Each line of the data has to be transcribed exactly.

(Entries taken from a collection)
+++
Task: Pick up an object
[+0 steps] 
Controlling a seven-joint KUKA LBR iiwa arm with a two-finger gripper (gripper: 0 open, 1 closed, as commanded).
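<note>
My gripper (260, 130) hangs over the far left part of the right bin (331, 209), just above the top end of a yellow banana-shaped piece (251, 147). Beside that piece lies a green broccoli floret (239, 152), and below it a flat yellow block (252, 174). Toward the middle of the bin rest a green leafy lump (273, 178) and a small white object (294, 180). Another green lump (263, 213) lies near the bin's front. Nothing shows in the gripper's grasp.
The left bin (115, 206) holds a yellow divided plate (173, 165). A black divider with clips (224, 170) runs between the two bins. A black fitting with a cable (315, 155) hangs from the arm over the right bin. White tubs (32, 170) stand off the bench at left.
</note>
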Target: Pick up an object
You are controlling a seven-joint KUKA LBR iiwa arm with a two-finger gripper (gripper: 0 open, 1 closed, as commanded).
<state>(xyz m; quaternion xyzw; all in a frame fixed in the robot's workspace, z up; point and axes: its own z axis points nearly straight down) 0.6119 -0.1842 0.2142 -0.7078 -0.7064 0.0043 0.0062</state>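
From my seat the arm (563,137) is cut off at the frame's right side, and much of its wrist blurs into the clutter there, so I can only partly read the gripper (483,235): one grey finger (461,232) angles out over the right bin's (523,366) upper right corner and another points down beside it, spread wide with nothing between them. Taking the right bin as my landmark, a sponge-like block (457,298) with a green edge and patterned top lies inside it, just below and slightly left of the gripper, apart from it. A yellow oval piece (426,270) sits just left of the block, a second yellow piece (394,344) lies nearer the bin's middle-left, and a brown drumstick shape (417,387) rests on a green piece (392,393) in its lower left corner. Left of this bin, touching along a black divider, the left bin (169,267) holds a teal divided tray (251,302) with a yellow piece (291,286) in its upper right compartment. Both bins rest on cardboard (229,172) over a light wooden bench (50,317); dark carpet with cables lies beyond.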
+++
• YOUR SOLUTION:
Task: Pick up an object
[+0 steps] 
Controlling a seven-joint KUKA LBR iiwa arm with a two-finger gripper (gripper: 0 open, 1 closed, as commanded).
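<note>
My gripper (260, 130) hangs over the far left part of the right bin (331, 209), just above the top end of a yellow banana-shaped piece (251, 147). Beside that piece lies a green broccoli floret (239, 152), and below it a flat yellow block (252, 174). Toward the middle of the bin rest a green leafy lump (273, 178) and a small white object (294, 180). Another green lump (263, 213) lies near the bin's front. Nothing shows in the gripper's grasp.
The left bin (115, 206) holds a yellow divided plate (173, 165). A black divider with clips (224, 170) runs between the two bins. A black fitting with a cable (315, 155) hangs from the arm over the right bin. White tubs (32, 170) stand off the bench at left.
</note>
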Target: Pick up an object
You are controlling a seven-joint KUKA LBR iiwa arm with a two-finger gripper (gripper: 0 open, 1 closed, as commanded).
<state>(xyz m; quaternion xyzw; all in a frame fixed in the robot's workspace, z up; point and axes: its own z axis points nearly straight down) 0.6119 -0.1842 0.2142 -0.7078 -0.7064 0.0043 0.0062</state>
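From my seat the arm (563,137) is cut off at the frame's right side, and much of its wrist blurs into the clutter there, so I can only partly read the gripper (483,235): one grey finger (461,232) angles out over the right bin's (523,366) upper right corner and another points down beside it, spread wide with nothing between them. Taking the right bin as my landmark, a sponge-like block (457,298) with a green edge and patterned top lies inside it, just below and slightly left of the gripper, apart from it. A yellow oval piece (426,270) sits just left of the block, a second yellow piece (394,344) lies nearer the bin's middle-left, and a brown drumstick shape (417,387) rests on a green piece (392,393) in its lower left corner. Left of this bin, touching along a black divider, the left bin (169,267) holds a teal divided tray (251,302) with a yellow piece (291,286) in its upper right compartment. Both bins rest on cardboard (229,172) over a light wooden bench (50,317); dark carpet with cables lies beyond.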

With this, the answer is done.